Which tools help with this?
It starts with capturing. You can't safeguard context if you don't capture it first. Fortunately, there's now a tool for almost every situation that does this automatically.
Built-in AI in your meeting platform. If you're already using Microsoft Teams or Google Meet, you have the fastest route. Microsoft Copilot automatically generates summaries, action items, and searchable transcripts from Teams meetings. Google Gemini does the same within Google Meet and saves transcripts as Google Docs you can share directly. Zoom has a similar AI Companion that generates summaries for paid accounts. The advantage: no extra tool, no bot joining your meeting, everything stays within your existing ecosystem.
Physical recording devices for in-person conversations. Not every handoff happens online. For face-to-face meetings, client visits, or brainstorm sessions, a device like the Plaud NotePin or Plaud Note Pro is worth considering. You clip it to your clothing or place it on the table, and it records, transcribes, and automatically generates a summary via AI. Plaud offers thousands of summary templates for different contexts.
The transcript is just the beginning. Capturing a transcript is step one. The real value comes from what you do with it.
The second mistake: expecting it to be perfect on the first try
There's another common mistake closely related to this. Teams try AI, get a first output, find it "decent but not good enough," and conclude that AI doesn't work for their context. You see this pattern everywhere: one team runs a successful experiment, but the rest of the organization does nothing with it — not because the technology fails, but because no one translates the approach to other handoffs. Teams get stuck in isolated pilots that don't scale.
That's like giving a new colleague a project on day one, reviewing the result, and deciding they're not the right fit.
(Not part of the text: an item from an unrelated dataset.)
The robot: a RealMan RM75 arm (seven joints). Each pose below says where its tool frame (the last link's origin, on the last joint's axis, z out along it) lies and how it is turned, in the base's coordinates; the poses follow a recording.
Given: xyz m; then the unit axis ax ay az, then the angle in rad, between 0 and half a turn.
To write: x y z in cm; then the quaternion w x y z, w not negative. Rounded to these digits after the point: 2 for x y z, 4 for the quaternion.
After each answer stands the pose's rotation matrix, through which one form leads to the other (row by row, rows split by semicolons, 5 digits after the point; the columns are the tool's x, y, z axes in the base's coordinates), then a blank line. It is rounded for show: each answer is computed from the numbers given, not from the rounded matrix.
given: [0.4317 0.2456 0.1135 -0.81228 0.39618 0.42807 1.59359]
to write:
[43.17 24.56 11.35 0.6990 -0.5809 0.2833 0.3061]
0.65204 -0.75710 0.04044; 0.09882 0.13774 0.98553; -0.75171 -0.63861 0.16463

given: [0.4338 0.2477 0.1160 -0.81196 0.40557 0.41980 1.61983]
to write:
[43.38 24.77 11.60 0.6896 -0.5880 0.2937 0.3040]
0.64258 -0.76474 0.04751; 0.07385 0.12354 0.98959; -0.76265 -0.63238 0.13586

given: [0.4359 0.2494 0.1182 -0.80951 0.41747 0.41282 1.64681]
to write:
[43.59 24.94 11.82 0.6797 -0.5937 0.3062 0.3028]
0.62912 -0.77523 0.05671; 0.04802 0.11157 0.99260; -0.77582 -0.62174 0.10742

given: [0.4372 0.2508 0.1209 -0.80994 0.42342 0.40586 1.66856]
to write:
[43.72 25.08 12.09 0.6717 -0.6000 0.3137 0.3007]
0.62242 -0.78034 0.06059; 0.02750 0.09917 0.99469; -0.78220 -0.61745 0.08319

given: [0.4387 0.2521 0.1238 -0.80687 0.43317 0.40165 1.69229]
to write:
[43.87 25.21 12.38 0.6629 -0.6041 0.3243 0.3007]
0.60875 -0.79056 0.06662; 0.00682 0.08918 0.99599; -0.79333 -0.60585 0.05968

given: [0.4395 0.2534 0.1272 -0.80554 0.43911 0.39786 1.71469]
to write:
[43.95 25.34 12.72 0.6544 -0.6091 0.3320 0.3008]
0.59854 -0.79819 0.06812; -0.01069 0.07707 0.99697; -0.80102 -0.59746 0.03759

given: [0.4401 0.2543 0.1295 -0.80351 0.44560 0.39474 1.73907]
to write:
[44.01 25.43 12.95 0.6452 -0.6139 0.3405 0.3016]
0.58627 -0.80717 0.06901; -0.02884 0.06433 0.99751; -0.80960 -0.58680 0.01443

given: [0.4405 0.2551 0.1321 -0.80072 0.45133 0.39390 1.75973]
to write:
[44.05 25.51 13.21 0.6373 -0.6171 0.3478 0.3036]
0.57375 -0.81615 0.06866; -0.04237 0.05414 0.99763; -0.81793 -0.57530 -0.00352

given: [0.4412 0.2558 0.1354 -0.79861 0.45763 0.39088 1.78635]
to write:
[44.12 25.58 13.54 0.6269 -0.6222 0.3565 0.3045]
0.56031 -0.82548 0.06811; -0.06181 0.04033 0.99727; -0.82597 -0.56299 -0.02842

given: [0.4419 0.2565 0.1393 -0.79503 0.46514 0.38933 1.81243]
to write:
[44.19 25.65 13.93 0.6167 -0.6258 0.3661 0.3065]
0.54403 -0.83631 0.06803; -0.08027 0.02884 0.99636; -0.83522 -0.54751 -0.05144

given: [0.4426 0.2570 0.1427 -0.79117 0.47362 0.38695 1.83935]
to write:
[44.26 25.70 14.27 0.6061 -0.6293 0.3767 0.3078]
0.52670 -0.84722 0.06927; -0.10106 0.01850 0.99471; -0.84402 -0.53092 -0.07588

AI output is a starting point. The teams that get the most out of it work iteratively:
Capture: Record the conversation, strategy, or input in a structured format. Not "write a brief" but "here's the context, here are the goals, turn it into a spec with the open questions."
Refine: Enrich the first version. Add missing context, process feedback, make technical or creative decisions. This is where human expertise makes the difference. (Even better if you add all relevant information to something like a project in Claude, so it always has the full context available.)
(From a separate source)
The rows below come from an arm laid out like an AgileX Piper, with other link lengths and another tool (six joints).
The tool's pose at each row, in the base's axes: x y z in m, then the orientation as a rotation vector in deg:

Decompose: Break the whole into workable units. Not one big brief, but specific assignments per person, per channel, per audience, per phase, etc.
Implement: Only then do you execute. With context intact, with clear scope, and with a human check as the final step.
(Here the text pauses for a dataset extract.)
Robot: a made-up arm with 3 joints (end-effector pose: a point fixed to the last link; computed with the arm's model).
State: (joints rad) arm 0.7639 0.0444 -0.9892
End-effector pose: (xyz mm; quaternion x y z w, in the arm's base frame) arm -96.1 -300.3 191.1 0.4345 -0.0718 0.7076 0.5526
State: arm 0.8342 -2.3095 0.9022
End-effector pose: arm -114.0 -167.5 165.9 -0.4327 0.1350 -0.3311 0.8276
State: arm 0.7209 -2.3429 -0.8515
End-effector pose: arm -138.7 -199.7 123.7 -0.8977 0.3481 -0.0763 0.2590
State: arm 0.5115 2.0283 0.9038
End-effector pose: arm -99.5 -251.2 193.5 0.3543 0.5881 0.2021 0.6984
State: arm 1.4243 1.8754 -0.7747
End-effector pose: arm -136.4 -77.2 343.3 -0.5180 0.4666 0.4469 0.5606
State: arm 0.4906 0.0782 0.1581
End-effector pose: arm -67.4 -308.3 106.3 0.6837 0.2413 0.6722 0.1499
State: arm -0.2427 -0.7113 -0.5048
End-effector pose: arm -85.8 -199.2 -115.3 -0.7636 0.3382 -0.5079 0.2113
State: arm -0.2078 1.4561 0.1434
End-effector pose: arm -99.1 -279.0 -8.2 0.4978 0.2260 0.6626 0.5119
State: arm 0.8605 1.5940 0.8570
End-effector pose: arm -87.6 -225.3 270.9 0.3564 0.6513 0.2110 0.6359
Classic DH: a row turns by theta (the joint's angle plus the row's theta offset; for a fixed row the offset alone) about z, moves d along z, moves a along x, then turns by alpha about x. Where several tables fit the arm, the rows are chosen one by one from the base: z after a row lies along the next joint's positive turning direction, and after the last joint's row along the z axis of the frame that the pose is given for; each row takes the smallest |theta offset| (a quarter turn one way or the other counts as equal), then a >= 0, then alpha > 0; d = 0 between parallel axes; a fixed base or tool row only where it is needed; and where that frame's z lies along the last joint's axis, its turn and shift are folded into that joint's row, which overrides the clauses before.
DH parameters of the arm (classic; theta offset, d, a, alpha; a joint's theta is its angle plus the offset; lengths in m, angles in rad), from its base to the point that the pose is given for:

This might sound like a waterfall model, but it's actually the opposite. Every step is a feedback loop. It's about iterating deliberately, not prompting once and hoping for the best.
What you can do tomorrow
Map out where handoffs occur in your marketing process. Chances are you'll find more than you expect: from strategy to planning, from planning to brief, from brief to creation, from creation to review, from review to publication, from publication to analysis, from analysis to optimization.
Pick one. The handoff that goes wrong most often. And experiment with AI not as a writing machine, but as a context guardian: a tool that ensures what one person means actually reaches the next person intact.
And if the first output isn't perfect? Good. That's the starting point. Iterate. Refine. Make it better, and experience AI as an accelerator of a deliberate process.
And honestly — I just had a meeting with Peter where I kicked myself afterwards for not having AI listen in or taking notes myself. So in a way, I'm writing this article as a lesson for myself too. Tomorrow I'll do better.